ASSIGNMENT: Examine each line of the listing below. Copy those in which the string "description" appears.

^^^^^^^^^^^^^^^^

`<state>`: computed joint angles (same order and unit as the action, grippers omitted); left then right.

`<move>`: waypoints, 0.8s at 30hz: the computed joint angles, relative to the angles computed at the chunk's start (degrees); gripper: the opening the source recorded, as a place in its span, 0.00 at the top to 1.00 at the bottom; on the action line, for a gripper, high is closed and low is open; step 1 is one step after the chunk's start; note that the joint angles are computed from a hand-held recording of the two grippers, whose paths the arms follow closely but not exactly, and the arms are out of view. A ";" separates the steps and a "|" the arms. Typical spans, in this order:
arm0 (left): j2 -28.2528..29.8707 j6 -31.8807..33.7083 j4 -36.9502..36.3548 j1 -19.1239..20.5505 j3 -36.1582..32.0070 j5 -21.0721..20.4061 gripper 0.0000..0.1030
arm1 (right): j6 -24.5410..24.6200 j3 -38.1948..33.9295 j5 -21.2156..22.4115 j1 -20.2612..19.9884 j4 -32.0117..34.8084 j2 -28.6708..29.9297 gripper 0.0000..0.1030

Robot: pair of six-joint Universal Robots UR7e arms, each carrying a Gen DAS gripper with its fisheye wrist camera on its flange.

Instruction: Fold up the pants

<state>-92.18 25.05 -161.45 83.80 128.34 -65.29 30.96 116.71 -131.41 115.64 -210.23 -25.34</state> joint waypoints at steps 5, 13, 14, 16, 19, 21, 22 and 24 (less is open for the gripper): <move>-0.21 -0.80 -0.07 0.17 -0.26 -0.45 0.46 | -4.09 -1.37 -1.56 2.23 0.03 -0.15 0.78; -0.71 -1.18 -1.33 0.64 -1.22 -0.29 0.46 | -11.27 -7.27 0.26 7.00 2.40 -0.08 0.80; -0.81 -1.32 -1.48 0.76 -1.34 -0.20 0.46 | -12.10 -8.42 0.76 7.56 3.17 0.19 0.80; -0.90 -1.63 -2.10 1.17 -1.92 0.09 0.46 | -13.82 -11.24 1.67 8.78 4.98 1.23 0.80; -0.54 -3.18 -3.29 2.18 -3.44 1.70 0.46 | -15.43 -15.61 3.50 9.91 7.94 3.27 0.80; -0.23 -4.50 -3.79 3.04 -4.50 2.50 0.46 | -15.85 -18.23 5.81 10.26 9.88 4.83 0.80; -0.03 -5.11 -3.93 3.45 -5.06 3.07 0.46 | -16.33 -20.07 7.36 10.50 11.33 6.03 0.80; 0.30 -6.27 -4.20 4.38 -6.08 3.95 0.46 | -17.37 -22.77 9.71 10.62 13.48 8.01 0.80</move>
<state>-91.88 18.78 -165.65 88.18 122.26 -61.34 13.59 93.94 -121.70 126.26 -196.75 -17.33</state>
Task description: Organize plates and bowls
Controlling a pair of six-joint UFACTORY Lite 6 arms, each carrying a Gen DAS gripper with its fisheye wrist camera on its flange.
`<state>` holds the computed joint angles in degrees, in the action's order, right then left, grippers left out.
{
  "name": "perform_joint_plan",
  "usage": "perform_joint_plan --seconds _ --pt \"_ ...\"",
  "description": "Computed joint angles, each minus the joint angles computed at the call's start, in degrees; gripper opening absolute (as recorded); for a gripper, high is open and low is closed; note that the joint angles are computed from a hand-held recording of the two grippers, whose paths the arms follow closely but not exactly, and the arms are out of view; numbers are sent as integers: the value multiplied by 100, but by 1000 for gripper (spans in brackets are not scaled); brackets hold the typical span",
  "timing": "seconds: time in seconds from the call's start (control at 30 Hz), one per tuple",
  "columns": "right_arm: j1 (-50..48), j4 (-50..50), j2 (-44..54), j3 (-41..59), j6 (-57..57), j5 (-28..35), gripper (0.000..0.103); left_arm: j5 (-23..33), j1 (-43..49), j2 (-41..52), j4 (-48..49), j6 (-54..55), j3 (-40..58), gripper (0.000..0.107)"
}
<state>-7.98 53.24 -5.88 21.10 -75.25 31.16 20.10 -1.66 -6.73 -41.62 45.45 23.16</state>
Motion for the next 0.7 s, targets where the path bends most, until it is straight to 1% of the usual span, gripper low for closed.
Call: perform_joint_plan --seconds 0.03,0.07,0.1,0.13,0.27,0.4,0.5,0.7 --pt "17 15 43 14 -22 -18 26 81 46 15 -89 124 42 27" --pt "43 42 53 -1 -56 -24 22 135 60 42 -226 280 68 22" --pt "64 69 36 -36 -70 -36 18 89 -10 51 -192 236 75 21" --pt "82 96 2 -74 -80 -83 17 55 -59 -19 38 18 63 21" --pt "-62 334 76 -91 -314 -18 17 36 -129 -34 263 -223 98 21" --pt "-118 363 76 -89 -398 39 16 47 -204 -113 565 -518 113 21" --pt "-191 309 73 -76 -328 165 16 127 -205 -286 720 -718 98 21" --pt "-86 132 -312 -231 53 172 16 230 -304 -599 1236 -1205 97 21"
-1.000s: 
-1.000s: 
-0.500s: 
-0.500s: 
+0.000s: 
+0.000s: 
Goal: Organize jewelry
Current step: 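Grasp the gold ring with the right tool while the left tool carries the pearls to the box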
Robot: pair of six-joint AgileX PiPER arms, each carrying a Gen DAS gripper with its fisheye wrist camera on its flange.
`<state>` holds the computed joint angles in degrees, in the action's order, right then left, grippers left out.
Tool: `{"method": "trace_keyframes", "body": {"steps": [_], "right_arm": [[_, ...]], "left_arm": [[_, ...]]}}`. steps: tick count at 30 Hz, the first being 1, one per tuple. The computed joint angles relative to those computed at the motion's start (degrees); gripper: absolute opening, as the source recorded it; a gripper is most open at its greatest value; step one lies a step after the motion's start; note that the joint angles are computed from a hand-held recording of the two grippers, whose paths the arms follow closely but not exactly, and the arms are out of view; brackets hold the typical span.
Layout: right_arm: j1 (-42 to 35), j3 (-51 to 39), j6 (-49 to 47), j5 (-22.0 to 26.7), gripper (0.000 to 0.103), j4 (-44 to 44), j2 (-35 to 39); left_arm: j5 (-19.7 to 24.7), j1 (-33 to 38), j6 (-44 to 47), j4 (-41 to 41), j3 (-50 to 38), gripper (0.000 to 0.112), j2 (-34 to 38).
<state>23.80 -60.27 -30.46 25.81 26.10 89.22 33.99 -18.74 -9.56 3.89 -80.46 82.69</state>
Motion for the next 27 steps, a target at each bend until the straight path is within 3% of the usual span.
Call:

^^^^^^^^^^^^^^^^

OUTPUT FOR THIS TASK:
Task description: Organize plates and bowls
  "description": "Computed joint angles, each minus the joint angles computed at the call's start, in degrees; gripper opening absolute (as recorded); for a gripper, high is open and low is closed; note that the joint angles are computed from a hand-held recording of the two grippers, whose paths the arms follow closely but not exactly, and the arms are out of view; numbers are sent as integers: the value multiplied by 100, but by 1000 for gripper (spans in brackets are not scaled); brackets hold the typical span",

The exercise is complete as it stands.